* [AIM OF THE TASK]: Output the listing in full. Every line stays exactly as it is.

* [TASK DATA]:
* * *

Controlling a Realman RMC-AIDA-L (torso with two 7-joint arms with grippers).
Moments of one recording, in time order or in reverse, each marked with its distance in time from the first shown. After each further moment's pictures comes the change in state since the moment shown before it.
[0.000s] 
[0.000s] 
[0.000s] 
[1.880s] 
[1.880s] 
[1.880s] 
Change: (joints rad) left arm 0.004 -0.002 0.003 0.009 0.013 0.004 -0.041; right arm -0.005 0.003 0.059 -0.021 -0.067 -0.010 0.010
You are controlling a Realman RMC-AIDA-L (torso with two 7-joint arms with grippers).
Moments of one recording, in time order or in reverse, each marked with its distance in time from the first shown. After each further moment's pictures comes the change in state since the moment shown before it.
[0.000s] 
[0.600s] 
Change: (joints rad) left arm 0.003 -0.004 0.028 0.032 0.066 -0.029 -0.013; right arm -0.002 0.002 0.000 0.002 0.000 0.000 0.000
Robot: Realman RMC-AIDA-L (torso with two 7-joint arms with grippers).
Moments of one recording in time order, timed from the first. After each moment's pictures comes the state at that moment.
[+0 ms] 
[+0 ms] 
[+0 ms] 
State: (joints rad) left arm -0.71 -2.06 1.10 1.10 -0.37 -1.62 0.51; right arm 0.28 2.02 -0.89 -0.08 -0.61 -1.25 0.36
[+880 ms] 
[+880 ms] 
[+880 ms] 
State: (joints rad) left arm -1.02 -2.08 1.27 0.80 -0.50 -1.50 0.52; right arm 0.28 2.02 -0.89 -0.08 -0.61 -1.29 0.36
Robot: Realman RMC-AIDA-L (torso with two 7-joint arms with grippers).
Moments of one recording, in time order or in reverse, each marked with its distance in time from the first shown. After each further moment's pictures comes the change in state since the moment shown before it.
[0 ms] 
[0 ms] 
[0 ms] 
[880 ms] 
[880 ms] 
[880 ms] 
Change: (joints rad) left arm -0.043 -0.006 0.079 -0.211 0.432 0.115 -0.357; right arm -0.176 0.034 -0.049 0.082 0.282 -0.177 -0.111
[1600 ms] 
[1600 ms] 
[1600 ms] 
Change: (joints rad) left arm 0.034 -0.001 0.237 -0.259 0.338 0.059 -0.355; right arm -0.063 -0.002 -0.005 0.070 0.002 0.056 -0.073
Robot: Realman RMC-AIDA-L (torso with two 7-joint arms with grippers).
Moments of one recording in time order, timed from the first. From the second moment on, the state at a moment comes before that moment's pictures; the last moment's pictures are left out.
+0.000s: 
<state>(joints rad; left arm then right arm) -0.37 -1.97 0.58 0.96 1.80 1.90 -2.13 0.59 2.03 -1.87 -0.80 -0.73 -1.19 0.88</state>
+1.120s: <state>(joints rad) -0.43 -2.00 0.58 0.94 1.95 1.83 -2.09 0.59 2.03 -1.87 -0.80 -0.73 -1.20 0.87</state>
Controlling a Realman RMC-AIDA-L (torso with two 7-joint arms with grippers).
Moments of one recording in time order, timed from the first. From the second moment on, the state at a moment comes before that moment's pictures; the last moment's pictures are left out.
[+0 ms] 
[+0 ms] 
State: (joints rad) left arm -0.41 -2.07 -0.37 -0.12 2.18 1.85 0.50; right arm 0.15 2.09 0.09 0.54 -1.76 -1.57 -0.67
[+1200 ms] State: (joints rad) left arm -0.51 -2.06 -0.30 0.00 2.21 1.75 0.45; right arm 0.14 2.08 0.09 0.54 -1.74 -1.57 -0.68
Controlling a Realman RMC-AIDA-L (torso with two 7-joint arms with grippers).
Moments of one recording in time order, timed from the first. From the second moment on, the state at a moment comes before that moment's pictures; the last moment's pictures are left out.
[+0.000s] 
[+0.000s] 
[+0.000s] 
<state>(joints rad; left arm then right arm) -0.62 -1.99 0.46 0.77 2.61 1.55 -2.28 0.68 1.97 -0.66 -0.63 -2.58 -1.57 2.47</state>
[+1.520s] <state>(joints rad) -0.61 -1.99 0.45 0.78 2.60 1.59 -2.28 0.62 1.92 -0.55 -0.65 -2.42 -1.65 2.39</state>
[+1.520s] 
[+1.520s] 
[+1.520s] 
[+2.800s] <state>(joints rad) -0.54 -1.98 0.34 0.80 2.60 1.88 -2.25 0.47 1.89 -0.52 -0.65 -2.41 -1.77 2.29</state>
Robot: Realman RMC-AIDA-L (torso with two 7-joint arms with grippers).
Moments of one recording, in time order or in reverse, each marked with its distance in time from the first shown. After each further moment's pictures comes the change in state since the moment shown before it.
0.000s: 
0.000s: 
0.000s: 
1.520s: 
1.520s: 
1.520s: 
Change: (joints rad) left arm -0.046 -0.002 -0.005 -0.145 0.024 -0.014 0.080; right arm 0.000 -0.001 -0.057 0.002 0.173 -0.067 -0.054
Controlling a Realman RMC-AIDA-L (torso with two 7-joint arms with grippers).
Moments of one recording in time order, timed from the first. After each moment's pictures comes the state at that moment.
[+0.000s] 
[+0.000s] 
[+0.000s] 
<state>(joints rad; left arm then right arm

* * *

* [SOLUTION TO THIS EXERCISE]:
Controlling a Realman RMC-AIDA-L (torso with two 7-joint arms with grippers).
Moments of one recording, in time order or in reverse, each marked with its distance in time from the first shown. After each further moment's pictures comes the change in state since the moment shown before it.
[0.000s] 
[0.000s] 
[0.000s] 
[1.880s] 
[1.880s] 
[1.880s] 
Change: (joints rad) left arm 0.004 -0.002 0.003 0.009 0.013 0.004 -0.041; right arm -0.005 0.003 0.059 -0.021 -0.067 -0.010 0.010
You are controlling a Realman RMC-AIDA-L (torso with two 7-joint arms with grippers).
Moments of one recording, in time order or in reverse, each marked with its distance in time from the first shown. After each further moment's pictures comes the change in state since the moment shown before it.
[0.000s] 
[0.600s] 
Change: (joints rad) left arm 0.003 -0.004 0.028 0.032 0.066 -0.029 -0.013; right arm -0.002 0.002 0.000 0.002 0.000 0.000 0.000
Robot: Realman RMC-AIDA-L (torso with two 7-joint arms with grippers).
Moments of one recording in time order, timed from the first. After each moment's pictures comes the state at that moment.
[+0 ms] 
[+0 ms] 
[+0 ms] 
State: (joints rad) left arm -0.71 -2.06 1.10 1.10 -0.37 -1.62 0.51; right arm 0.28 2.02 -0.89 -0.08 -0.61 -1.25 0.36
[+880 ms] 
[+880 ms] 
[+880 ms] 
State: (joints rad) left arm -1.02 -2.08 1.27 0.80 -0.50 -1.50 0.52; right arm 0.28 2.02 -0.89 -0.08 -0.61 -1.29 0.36
Robot: Realman RMC-AIDA-L (torso with two 7-joint arms with grippers).
Moments of one recording, in time order or in reverse, each marked with its distance in time from the first shown. After each further moment's pictures comes the change in state since the moment shown before it.
[0 ms] 
[0 ms] 
[0 ms] 
[880 ms] 
[880 ms] 
[880 ms] 
Change: (joints rad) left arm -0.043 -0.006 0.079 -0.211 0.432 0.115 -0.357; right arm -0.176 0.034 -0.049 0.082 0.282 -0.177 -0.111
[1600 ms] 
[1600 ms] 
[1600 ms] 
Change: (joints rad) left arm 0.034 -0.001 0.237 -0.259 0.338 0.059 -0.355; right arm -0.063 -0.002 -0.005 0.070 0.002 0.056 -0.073
Robot: Realman RMC-AIDA-L (torso with two 7-joint arms with grippers).
Moments of one recording in time order, timed from the first. From the second moment on, the state at a moment comes before that moment's pictures; the last moment's pictures are left out.
+0.000s: 
<state>(joints rad; left arm then right arm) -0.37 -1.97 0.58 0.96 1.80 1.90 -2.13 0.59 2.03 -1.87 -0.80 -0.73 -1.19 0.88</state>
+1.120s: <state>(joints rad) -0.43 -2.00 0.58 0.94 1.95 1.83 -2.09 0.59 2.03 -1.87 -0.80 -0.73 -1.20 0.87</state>
Controlling a Realman RMC-AIDA-L (torso with two 7-joint arms with grippers).
Moments of one recording in time order, timed from the first. From the second moment on, the state at a moment comes before that moment's pictures; the last moment's pictures are left out.
[+0 ms] 
[+0 ms] 
State: (joints rad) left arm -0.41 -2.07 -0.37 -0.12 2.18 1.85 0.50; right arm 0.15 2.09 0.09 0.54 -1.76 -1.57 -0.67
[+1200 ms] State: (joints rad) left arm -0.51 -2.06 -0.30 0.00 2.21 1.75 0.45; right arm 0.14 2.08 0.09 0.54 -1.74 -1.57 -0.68
Controlling a Realman RMC-AIDA-L (torso with two 7-joint arms with grippers).
Moments of one recording in time order, timed from the first. From the second moment on, the state at a moment comes before that moment's pictures; the last moment's pictures are left out.
[+0.000s] 
[+0.000s] 
[+0.000s] 
<state>(joints rad; left arm then right arm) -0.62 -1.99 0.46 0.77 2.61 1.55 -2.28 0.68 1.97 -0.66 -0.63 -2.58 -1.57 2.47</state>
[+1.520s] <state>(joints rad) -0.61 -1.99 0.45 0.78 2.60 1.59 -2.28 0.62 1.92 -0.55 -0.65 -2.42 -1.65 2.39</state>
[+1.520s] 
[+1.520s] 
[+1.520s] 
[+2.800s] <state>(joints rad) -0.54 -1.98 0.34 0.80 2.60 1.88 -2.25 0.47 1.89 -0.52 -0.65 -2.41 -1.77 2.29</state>
Robot: Realman RMC-AIDA-L (torso with two 7-joint arms with grippers).
Moments of one recording, in time order or in reverse, each marked with its distance in time from the first shown. After each further moment's pictures comes the change in state since the moment shown before it.
0.000s: 
0.000s: 
0.000s: 
1.520s: 
1.520s: 
1.520s: 
Change: (joints rad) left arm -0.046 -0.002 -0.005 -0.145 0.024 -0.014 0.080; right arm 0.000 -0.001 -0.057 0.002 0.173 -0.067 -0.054
Controlling a Realman RMC-AIDA-L (torso with two 7-joint arms with grippers).
Moments of one recording in time order, timed from the first. After each moment's pictures comes the state at that moment.
[+0.000s] 
[+0.000s] 
[+0.000s] 
<state>(joints rad; left arm then right arm

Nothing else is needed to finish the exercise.